I am rather stuck. I have 2 data frames - df1 has unique station IDs, % values by month, & num of occurrences (years) of that station in the data; df2 has repeated station IDs by year and values per month by year.
df1: represents percentage on non-missing temperature data for each station by month; n represents number of years in that station's record
station_ID Jan Feb Mar ... Dec n
10160355 37 39 38 39 141
10160360 94 91 98 89 56
10160390 83 87 85 82 163
df2: temperature data by station for each month and year; n from df1 is the length of the repeated station_ID in df2
station_ID year Jan Feb Mar ... Dec
10160355 1878 NA 10 12 12
10160355 1879 12 12 13 10
...
10160355 2018 14 11 15 14
10160360 1963 12 10 12 14
10160360 1964 10 12 15 11
...
(repeats for all stations & total rows = 277604)

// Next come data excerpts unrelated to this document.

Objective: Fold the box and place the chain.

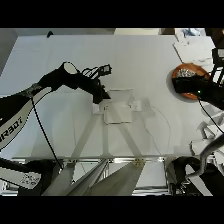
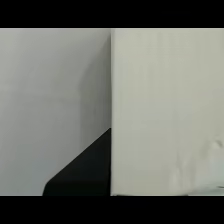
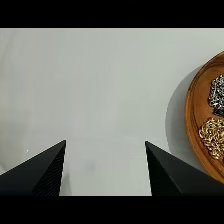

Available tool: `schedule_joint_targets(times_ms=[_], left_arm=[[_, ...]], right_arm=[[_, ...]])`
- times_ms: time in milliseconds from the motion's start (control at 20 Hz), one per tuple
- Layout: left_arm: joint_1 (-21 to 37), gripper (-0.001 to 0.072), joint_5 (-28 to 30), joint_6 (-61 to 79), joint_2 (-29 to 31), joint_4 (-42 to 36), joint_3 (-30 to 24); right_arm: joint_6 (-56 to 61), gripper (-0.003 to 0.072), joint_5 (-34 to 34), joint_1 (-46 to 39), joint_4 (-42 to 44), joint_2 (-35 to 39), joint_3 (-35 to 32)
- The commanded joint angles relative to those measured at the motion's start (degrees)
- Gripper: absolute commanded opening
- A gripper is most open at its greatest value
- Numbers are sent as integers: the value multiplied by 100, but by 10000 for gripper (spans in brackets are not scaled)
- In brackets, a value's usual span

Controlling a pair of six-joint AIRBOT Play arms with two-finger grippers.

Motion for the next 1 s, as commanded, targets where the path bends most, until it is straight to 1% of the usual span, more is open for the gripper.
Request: schedule_joint_targets(times_ms=[0, 150, 600, 950], left_arm=[[-7, 1, 22, 935, -13, -332, 0], [-7, 2, 17, 1134, -26, -492, 0], [-79, 2, -107, 1139, -337, -452, 0], [-83, 3, -105, 1134, -354, -413, 0]], right_arm=[[2, 530, 2, -2, 2, -4, 2], [2, 530, 2, -2, 2, -4, 2], [2, 529, 2, -2, 4, -4, 2], [2, 529, 2, -2, 22, -4, 2]])
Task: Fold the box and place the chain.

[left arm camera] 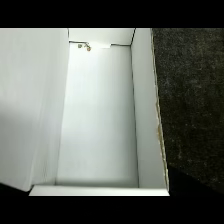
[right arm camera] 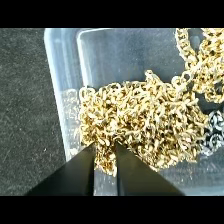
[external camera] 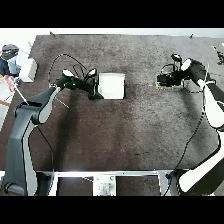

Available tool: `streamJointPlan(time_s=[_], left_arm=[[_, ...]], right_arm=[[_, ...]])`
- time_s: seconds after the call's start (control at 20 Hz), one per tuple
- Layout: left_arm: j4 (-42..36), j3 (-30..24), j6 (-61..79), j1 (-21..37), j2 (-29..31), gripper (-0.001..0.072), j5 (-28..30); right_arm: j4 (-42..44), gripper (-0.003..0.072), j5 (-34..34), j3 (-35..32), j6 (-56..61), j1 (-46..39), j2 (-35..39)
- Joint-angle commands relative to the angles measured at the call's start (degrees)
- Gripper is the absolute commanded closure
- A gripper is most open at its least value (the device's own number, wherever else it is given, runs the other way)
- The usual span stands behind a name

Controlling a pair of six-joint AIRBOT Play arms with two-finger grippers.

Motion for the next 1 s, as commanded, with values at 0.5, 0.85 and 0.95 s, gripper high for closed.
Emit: streamJointPlan(time_s=[0.5,0.85,0.95], left_arm=[[0.09,-0.02,0.00,0.04,-0.04,0.0265,0.00],[0.09,-0.02,0.00,0.04,-0.04,0.0264,0.00],[0.09,-0.02,0.00,0.04,-0.04,0.0264,0.00]], right_arm=[[-0.83,0.0680,0.63,0.00,0.04,0.07,11.08],[-1.03,0.0680,-6.23,1.29,-4.68,2.58,31.39],[-1.03,0.0680,-10.99,1.29,-6.43,4.92,36.52]])
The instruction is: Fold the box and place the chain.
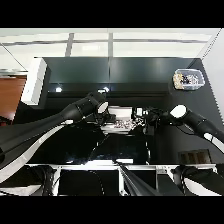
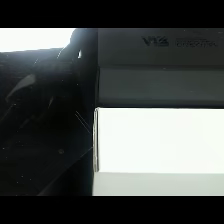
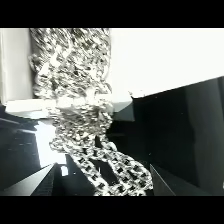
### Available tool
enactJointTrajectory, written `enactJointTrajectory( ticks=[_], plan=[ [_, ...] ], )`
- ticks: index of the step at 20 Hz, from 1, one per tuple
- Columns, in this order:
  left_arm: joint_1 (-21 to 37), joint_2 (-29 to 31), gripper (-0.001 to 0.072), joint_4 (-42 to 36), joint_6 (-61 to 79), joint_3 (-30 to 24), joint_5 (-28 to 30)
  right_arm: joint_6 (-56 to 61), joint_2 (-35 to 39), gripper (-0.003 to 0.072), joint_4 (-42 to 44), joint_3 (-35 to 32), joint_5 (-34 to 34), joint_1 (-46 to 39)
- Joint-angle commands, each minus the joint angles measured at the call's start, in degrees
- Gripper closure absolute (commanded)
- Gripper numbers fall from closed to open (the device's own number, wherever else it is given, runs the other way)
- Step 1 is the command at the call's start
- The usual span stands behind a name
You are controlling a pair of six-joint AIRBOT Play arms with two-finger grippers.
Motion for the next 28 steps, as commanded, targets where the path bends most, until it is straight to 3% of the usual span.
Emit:
enactJointTrajectory(
  ticks=[1, 11, 13, 14, 15, 18, 22, 24, 28],
  plan=[
    [0.04, -0.04, 0.0678, 0.0, 0.0, 0.04, -0.04, -1.77, -2.47, -0.0024, -1.01, 1.25, 0.0, 0.31],
    [0.02, -0.04, 0.0677, -0.02, 0.0, 0.04, -0.07, 2.62, -3.96, -0.002, 0.24, 1.25, -0.55, 0.31],
    [0.04, -0.04, 0.0677, 0.0, 0.02, 0.04, -0.07, 3.65, -3.96, 0.0316, 0.24, 1.25, 0.31, 0.31],
    [0.04, -0.04, 0.0677, -0.02, 0.02, 0.04, -0.04, 3.65, -3.93, 0.0563, 0.22, 1.25, 1.18, 0.31],
    [0.04, -0.04, 0.0678, 0.0, 0.0, 0.04, -0.04, 3.82, -3.87, 0.0669, 0.22, 1.25, 1.97, 0.31],
    [0.04, -0.04, 0.0677, -0.02, 0.0, 0.04, -0.07, 12.33, -2.67, 0.0669, -0.22, 1.46, 2.49, 0.28],
    [0.04, -0.04, 0.0678, 0.0, 0.02, 0.04, -0.04, 37.09, 6.01, 0.067, -9.55, 1.86, 3.43, 0.07],
    [0.04, -0.04, 0.0677, -0.02, 0.0, 0.04, -0.04, 45.57, 11.98, 0.0671, -13.73, 3.5, 6.88, 0.04],
    [0.04, -0.04, 0.0677, -0.02, 0.02, 0.04, -0.04, 56.22, 20.57, 0.067, -12.9, 10.67, 15.47, 0.07]
  ],
)
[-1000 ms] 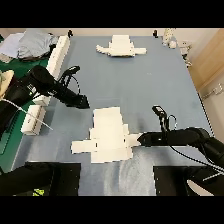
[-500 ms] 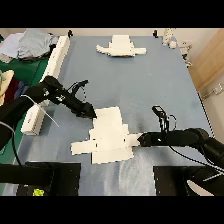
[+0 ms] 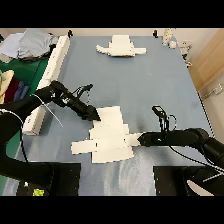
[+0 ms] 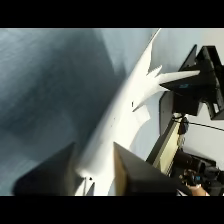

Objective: Fold the box.

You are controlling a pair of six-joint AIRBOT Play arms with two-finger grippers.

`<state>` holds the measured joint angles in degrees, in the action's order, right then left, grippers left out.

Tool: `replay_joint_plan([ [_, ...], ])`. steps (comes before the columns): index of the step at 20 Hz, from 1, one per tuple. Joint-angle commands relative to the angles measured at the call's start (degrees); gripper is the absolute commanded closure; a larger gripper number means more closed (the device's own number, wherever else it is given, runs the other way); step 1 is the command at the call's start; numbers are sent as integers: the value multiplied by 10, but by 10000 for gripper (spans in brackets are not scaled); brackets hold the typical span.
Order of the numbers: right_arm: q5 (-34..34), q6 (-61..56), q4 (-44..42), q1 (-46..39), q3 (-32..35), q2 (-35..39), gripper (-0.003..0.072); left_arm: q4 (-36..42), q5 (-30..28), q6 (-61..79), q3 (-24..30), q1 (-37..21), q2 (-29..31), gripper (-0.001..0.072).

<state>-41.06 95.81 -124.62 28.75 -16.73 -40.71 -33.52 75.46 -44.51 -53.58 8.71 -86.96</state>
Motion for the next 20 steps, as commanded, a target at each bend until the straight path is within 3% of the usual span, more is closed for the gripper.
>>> replay_joint_plan([
  [1, 0, -1, 0, 1, 0, 0, 686, 14, 17, 52, 0, 21, -2, 483],
  [12, 1, -4, 2, 1, 0, 0, 686, 0, 46, 64, 0, 28, -2, 487],
  [13, 1, -4, 2, 1, 0, 0, 685, 0, 47, 65, 0, 29, -2, 559],
  [14, 1, -4, 2, 1, 0, 0, 686, 0, 50, 79, 0, 29, -2, 696],
  [20, 1, -3, 2, 1, 0, 0, 678, 6, 50, 91, 0, 31, -2, 696],
])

What I need: For each monthly column, if df1$station < 50%, replace the data in df2 with NAs for all rows for that station/month - else, leave df2 as is. So, since df1$station_ID[1] shows only 37% for Jan, all January's for that station (df2$station[1:141]) becomes NA.
Example output I need:
station_ID year Jan Feb ... Dec
10160355 1878 NA NA NA
10160355 1879 NA NA NA
...
10160360 1963 12 10 14
10160360 1964 10 12 11
...
I've tried about 20 different methods, but I think I need some form of dplyr with rep to repeat the NAs for rows for each station when the condition is true.
Latest attempt with just one month at a time since I couldn't figure out how to do all cols:
df3 = df2 %>%
group_by(station_ID) %>%
select(Jan) %>%
mutate(if_else(df1$Jan < 50, rep(NA_character_, df1$n), Jan))
This gives an error for invalid 'times' for rep. I think I might be close, but I appreciate any suggestions! Thanks!